#### Information provided ####
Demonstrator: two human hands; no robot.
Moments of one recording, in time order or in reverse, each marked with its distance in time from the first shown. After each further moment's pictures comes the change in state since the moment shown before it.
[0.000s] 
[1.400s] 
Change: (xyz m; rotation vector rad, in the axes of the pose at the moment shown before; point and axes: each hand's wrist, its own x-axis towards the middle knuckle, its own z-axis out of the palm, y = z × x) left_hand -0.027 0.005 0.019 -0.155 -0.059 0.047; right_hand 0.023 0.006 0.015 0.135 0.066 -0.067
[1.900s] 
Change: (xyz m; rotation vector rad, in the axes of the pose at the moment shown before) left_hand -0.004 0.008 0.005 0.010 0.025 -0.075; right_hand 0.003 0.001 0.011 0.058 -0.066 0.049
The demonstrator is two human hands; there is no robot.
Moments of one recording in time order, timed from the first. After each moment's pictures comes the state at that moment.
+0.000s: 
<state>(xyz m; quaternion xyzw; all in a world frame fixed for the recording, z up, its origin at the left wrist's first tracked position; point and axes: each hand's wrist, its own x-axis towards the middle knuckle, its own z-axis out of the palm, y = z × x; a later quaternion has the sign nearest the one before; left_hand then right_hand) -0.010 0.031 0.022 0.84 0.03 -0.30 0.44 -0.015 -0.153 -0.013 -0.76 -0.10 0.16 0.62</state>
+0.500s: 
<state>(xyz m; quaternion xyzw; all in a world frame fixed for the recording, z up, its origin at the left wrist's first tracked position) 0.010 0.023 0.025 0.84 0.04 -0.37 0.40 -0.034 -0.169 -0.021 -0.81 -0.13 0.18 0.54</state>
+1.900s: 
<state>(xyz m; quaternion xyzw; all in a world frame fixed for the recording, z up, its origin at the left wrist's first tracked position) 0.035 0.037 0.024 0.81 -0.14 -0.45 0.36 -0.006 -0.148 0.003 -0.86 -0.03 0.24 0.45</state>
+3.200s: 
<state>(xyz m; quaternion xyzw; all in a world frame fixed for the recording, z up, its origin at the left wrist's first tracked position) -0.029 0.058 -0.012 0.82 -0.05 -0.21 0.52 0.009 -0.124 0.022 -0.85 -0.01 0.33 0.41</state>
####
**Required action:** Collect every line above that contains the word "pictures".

**Answer section:**
Moments of one recording, in time order or in reverse, each marked with its distance in time from the first shown. After each further moment's pictures comes the change in state since the moment shown before it.
Moments of one recording in time order, timed from the first. After each moment's pictures comes the state at that moment.

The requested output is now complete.